Edited to add: you probably have an intuitive idea of what “overshooting” our “environmental footprint” means, but I guarantee that your intuition does not tally with the details of how this number is derived. The huge number involved principally relies on the area of forest required to offset human carbon emissions, which is a bizarre choice of land use.
File this one away with the “happiest/sadness/most flatulent” day of the year formulas. It’s a bunch of numbers multiplied together designed to generate headlines, not a serious instrument we can use to guide policy decisions.
https://journals.plos.org/plosbiology/article?id=10.1371/jou...
To someone non-sciency in mindset (which is a great deal of the population), they see this graph, and yet they don't see such hyperbolic, catastrophic, world-ending stuff happening in their day-to-day reality. It's even too cartoonishly hyperbolic to be justified by starvation in Africa.
This type of framing of this problem is alarmist, but it can then backfire due to seeming unrealistic and out of touch with reality, making science's reputation even worse.
Anyone else agree? I'm not a professional scientist, just a small thought.
Perhaps a different approach is needed entirely? We don't need 'cool' alarming and sensationalist marketing that grab newspapers' attention more than anything.
It's not really solving the problem, is it?
That damage was done long ago. Read the "other side"[1] of the "climate debate". I am old enough to remember some of those headlines.
Even though I look at climate change as an existential threat to humanity, I also readily acknowledge that the people beating that drum have mostly done it to make themselves richer.
Nobody wants to pay a carbon tax when they think it's just driven by massive corporate interests, and going into the pocket of a bunch of corrupt politicians.

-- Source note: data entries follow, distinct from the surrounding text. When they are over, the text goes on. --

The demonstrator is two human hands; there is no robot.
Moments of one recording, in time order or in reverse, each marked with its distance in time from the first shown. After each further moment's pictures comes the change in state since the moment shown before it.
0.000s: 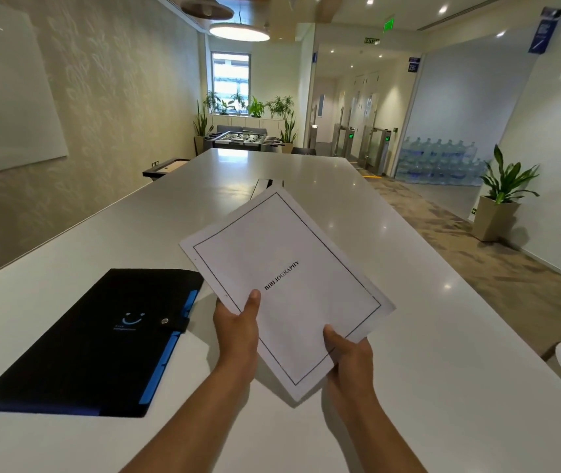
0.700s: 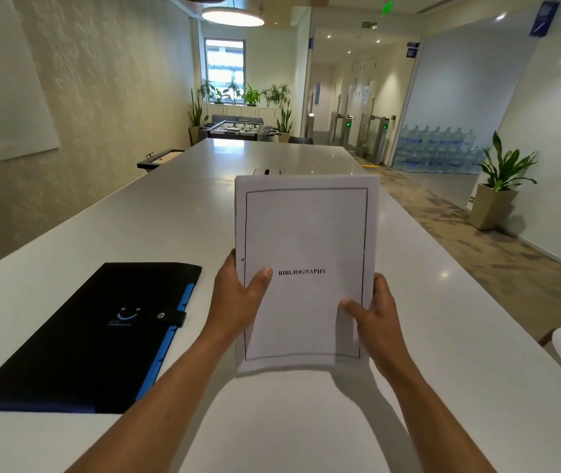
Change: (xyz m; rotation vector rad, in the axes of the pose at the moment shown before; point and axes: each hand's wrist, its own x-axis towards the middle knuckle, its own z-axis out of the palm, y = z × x) left_hand 0.022 0.036 0.000 0.472 -0.343 0.450; right_hand 0.033 -0.056 -0.010 -0.671 -0.212 -0.352
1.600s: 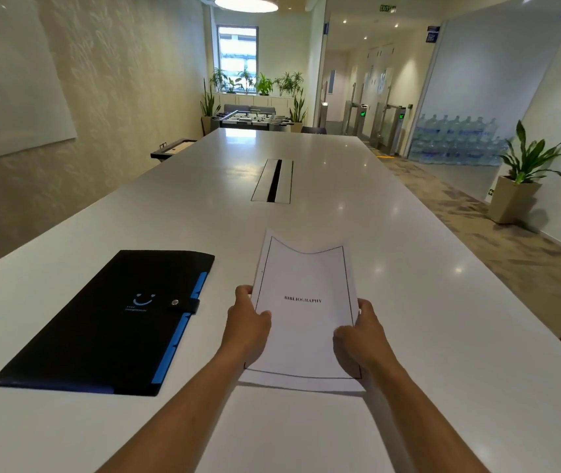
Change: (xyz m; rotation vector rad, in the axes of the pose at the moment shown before) left_hand -0.032 -0.058 0.007 0.278 -0.076 -0.543; right_hand -0.014 0.037 0.020 -0.323 -0.096 0.446
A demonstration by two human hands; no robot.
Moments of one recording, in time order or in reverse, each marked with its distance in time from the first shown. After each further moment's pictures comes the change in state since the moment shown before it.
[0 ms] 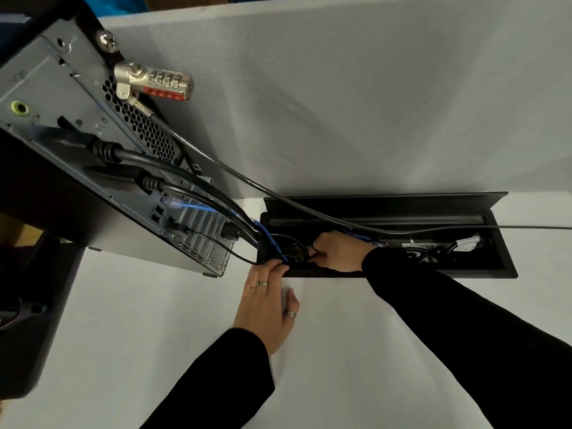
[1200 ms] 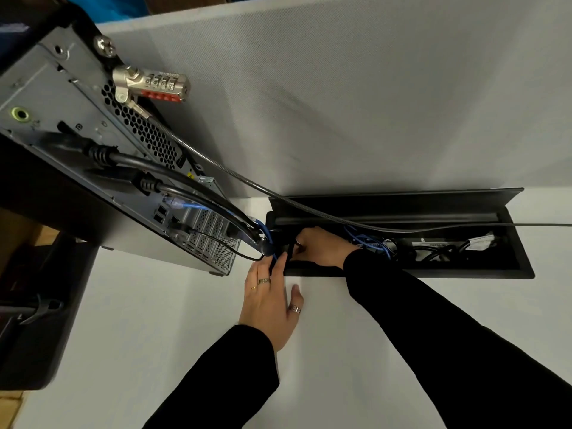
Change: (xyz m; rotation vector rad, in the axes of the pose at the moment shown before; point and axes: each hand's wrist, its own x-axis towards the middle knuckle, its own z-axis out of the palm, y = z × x) left_hand 0.001 0.001 0.002 0.126 -0.014 -0.150; right_hand 0.034 -0.020 0.013 0.187 0.031 -0.029
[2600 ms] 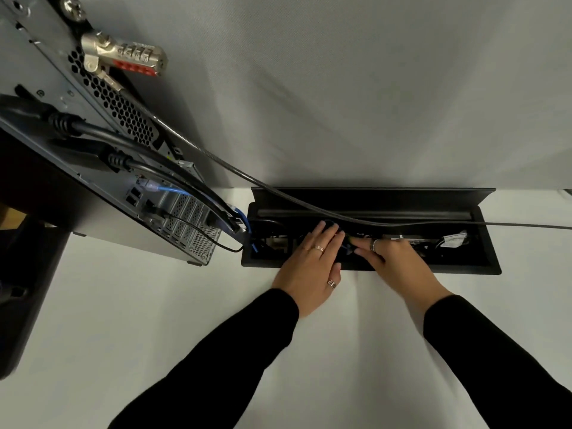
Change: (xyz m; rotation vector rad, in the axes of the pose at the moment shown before) left_hand 0.042 0.075 0.003 -0.129 -0.213 0.406; right_hand -0.116 0.079 -0.011 -0.154 0.537 -0.017
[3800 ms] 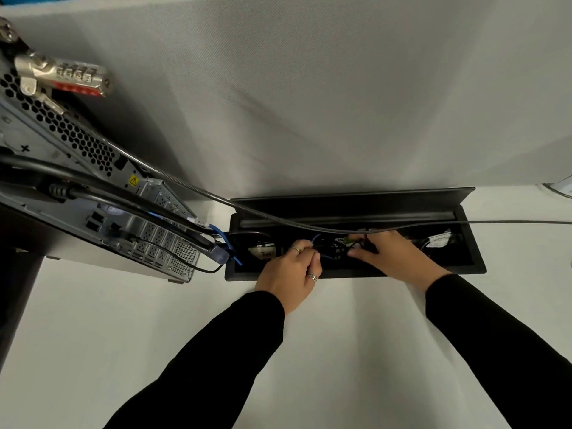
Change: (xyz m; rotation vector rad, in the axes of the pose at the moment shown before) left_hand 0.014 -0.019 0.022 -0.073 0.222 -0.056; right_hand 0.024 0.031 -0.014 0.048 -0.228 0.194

You might laugh, but I think the off-the-grid homesteaders are on the right track. There's a lot of focus on sustainable living in that community -- agriculture, home-building technologies, water, energy, food storage, the lot.
That provides fertile ground for small-scale innovation in those spaces.
We also need to stop packing people into massive cities. Low-rise buildings are, to my knowledge, much more sustainable, both to build and maintain. A larger number of smaller cities -- bikeable and totally mixed-use -- plus well-supported outlying rural areas, seems like a much better mix than the MegaCityOne approach we've been taking.
With improved battery technology, I could see those as being connected with semi-autonomous electric cars, busses and trains as appropriate.
Although I worry about how sustainable that is, but biofuels (likely alcohol) are also a carbon-neutral option.
I'm hoping that remote work helps drive this, and coupled with tariffs against countries that don't have strong environmental protections, will both open up opportunities for younger people, and help us get our act together from a sustainability perspective.